Writing it as a service lets you implement it in once in a high-level language like Java or Go and use it from all languages. To get the same portability in a library you'd have to write it in C. It's hard enough to maintain consistent data without worrying about memory corruption bugs.

The protocol implementation is only a part of durable consensus, you also need durable storage, sensible network timeouts, shutdown handling, etc.

You usually want different configurations for your application and your quorum. For the quorum you usually want 3, 5 or 7 members, while your application could be anywhere from one to hundreds of instances. Your quorum members must always know how many other members are supposed to be in the quorum, while your application could remove or add instances on the fly. For the quorum you need low latency, while you may want to optimise your application for throughput. (e.g. disks, garbage collection, swapping)

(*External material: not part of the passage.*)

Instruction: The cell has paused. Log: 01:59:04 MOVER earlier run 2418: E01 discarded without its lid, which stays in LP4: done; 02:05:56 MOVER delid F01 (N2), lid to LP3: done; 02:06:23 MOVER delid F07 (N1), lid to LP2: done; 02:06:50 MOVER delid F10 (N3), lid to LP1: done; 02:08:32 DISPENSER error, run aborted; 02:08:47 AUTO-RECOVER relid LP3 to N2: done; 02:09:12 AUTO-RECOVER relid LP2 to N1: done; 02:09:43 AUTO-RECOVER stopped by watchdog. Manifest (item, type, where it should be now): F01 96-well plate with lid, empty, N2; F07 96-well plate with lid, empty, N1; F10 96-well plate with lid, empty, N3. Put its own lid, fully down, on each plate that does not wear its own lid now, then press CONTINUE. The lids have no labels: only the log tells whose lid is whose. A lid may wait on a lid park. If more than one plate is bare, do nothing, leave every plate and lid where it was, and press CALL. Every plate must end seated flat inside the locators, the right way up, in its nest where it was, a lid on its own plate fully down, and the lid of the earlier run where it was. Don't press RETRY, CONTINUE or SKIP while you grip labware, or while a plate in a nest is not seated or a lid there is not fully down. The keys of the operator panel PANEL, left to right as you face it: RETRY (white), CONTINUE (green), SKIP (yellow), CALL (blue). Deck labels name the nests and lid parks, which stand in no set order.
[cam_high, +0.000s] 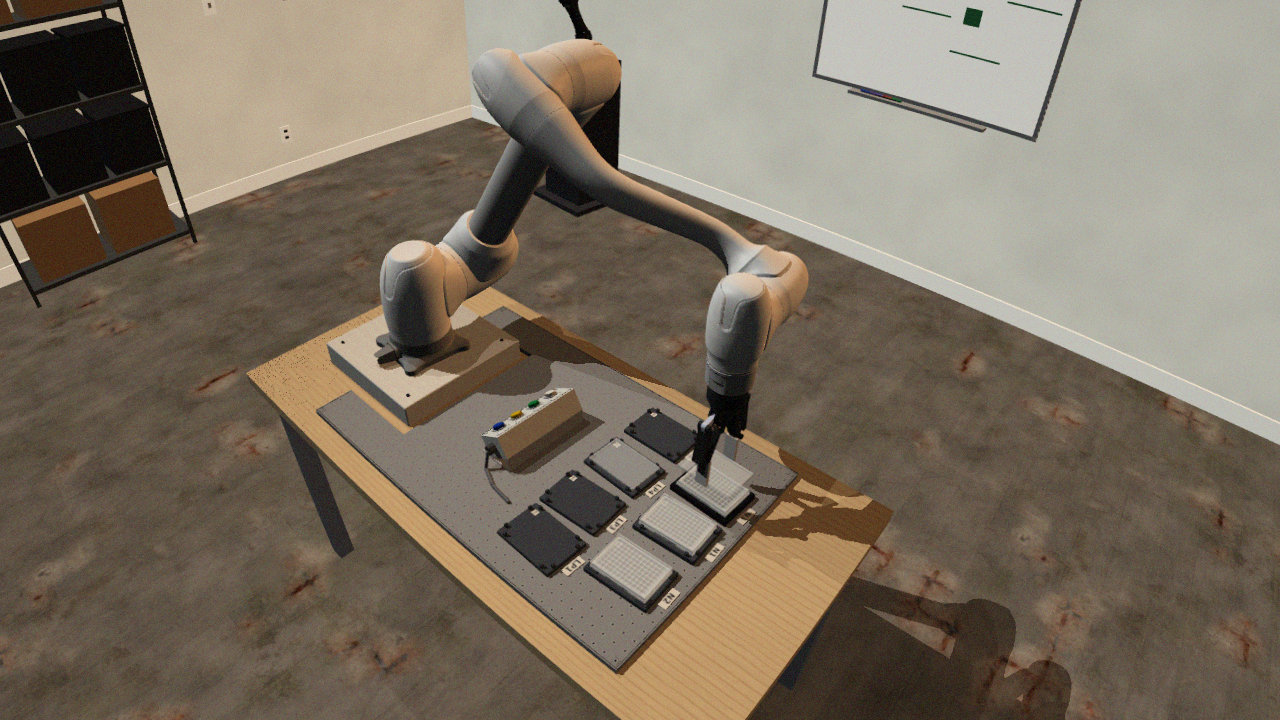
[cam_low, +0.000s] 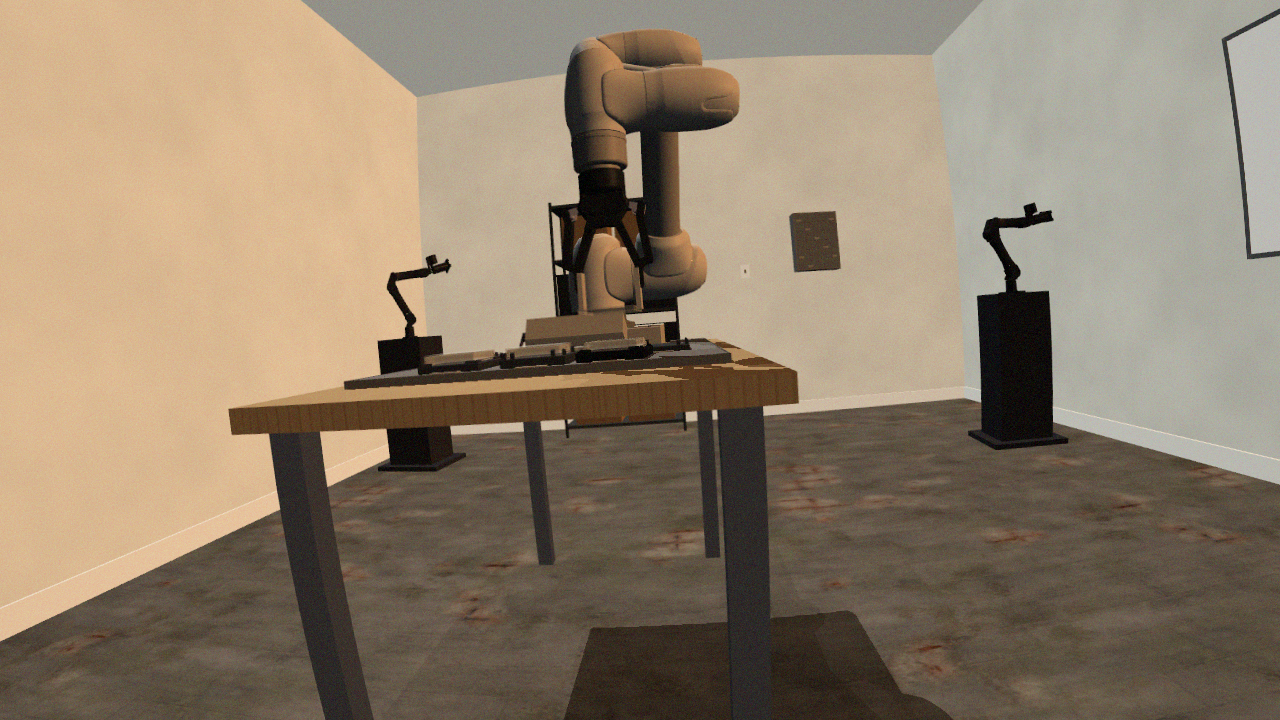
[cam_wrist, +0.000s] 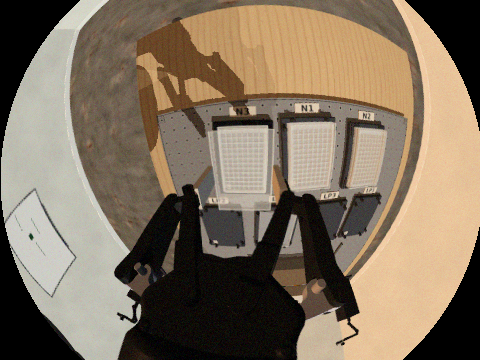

Service Fabric does this. You provide the stream of operations and Fabric replicates them using distributed consensus.

Databases can be hosted on the framework. DocumentDB is, for example. While at MS, I wrote a near-real-time metrics system using Fabric and worked on a tunable-consistency distributed cache built on Fabric.

Summary of Service Fabric here: http://daprlabs.com/blog/blog/2015/04/30/service-fabric-2/

The Rust Raft library[0] (not my project) is a library; you must specify how the store[1]/statemachine[2] works under the hood, though it comes with default implementations for both. I'd like for it to abstract over communication channels too, but currently it's tightly wired to an RPC and IO library and I don't have the time to try and fix that.

[0]: https://hoverbear.github.io/raft/raft/index.html

[1]: https://hoverbear.github.io/raft/raft/store/trait.Store.html

[2]: https://hoverbear.github.io/raft/raft/state_machine/trait.St...

There are at least two Raft libraries for Go, so they do exist.